[PROBLEM STATEMENT] Look below for the line that contains "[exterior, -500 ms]" and the line that contains "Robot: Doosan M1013", then restate both of them and every line in between, exactly. No picture goes in the copy.

[Start of Attachment]

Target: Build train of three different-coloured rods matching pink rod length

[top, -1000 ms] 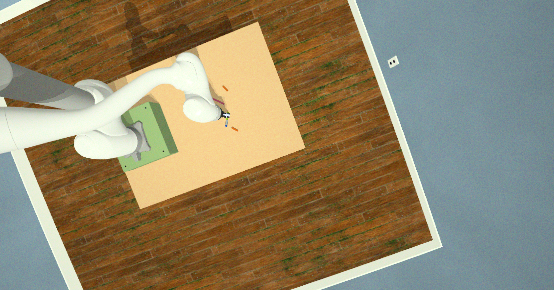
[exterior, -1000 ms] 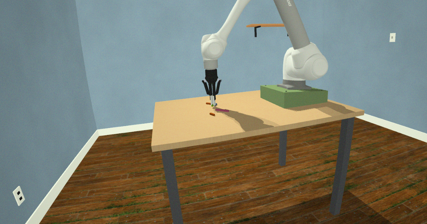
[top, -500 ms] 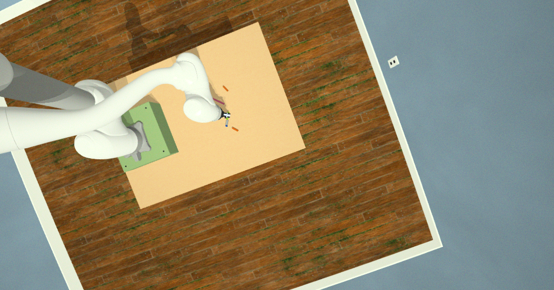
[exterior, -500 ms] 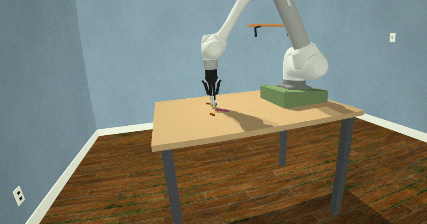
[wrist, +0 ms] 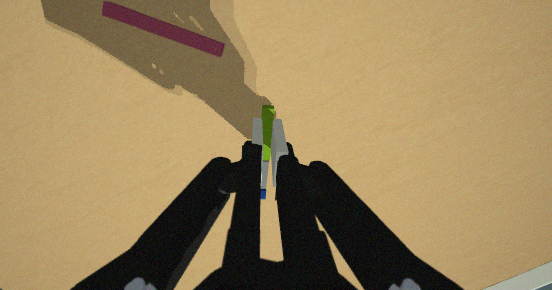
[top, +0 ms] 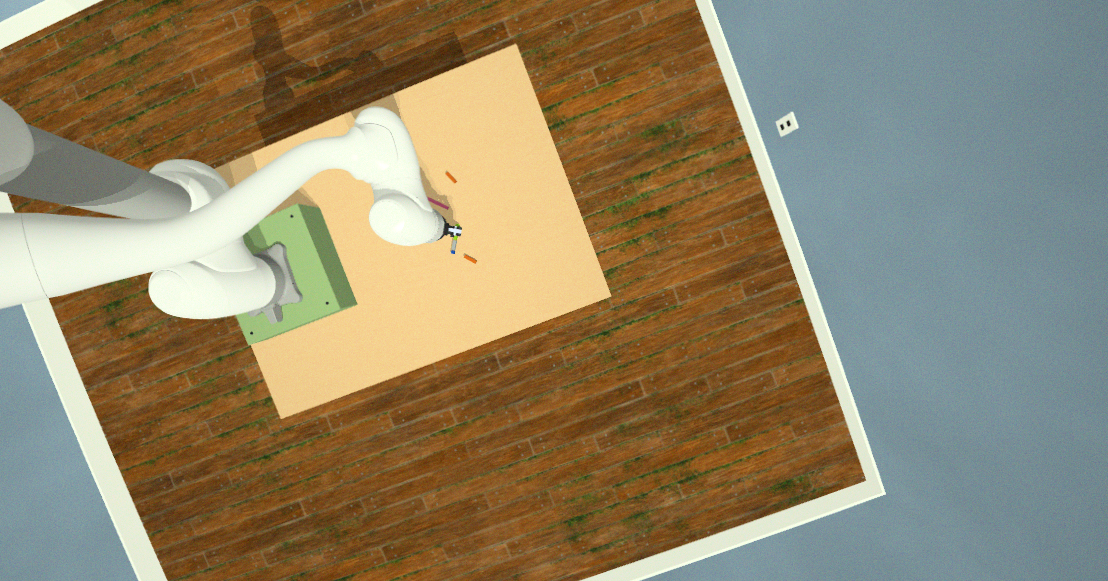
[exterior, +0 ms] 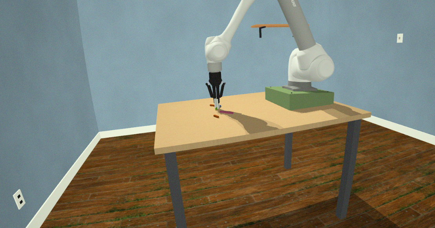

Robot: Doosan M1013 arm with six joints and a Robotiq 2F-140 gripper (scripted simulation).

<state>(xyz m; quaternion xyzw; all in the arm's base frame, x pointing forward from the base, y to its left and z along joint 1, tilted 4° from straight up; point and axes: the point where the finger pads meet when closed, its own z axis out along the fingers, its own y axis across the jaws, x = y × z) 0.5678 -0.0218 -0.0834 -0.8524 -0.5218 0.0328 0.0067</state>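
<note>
Right now my hand is 30 mm above the lime rod. From my hand the other things lie so: blue rod (60 mm to the right, 30 mm below, 30 mm behind); grey rod (40 mm to the right, 30 mm below, 20 mm behind); pink rod (110 mm to the left, 40 mm behind, 30 mm below).
</note>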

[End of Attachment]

[ANSWER SECTION]
[exterior, -500 ms] 
[wrist, +0 ms] 
[top, +0 ms] 
[exterior, +0 ms] 

Robot: Doosan M1013 arm with six joints and a Robotiq 2F-140 gripper (scripted simulation).

The response is finished, and the exercise is complete.